=== WORK REQUIRED ===
Copy every line of the entries that includes the word "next".

Data extracted from a collection
============

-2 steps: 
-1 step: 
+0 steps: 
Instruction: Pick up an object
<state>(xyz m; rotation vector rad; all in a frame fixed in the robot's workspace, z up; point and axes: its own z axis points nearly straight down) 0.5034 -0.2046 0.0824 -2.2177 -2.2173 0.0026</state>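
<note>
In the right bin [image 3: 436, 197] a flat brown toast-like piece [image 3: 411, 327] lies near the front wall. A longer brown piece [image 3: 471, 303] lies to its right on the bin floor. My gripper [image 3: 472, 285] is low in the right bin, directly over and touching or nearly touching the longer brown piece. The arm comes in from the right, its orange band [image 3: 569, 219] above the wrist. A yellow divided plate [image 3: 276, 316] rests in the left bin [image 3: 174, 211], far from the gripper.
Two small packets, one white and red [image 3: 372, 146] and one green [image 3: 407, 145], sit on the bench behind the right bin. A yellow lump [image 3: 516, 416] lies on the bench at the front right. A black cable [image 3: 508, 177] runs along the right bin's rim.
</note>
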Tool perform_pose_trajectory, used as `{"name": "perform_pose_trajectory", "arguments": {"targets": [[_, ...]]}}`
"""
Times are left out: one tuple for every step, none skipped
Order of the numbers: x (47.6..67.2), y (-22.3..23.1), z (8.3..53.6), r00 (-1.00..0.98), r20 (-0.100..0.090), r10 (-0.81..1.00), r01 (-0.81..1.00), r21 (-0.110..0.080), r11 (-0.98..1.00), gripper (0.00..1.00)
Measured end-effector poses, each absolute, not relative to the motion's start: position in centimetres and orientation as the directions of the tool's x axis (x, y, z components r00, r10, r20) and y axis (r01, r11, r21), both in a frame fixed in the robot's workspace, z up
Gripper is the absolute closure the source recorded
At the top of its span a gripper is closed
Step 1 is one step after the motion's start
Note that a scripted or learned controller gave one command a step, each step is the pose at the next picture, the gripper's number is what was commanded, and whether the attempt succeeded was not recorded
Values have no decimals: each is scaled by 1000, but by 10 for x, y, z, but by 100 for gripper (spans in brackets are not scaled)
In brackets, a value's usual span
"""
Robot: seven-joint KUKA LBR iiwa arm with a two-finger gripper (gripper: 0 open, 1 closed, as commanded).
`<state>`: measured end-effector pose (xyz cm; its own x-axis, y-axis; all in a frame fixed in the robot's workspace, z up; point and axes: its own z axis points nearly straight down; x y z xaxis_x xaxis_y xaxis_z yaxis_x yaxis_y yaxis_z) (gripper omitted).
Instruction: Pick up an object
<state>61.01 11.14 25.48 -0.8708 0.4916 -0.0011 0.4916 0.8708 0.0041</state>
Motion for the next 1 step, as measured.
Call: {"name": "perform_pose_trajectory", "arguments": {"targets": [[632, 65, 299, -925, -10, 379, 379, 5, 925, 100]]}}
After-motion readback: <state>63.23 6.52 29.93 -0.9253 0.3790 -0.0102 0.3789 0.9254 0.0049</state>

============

=== YOUR SOLUTION ===
Note that a scripted or learned controller gave one command a step, each step is the pose at the next picture, the gripper's number is what was commanded, and whether the attempt succeeded was not recorded
Motion for the next 1 step, as measured.

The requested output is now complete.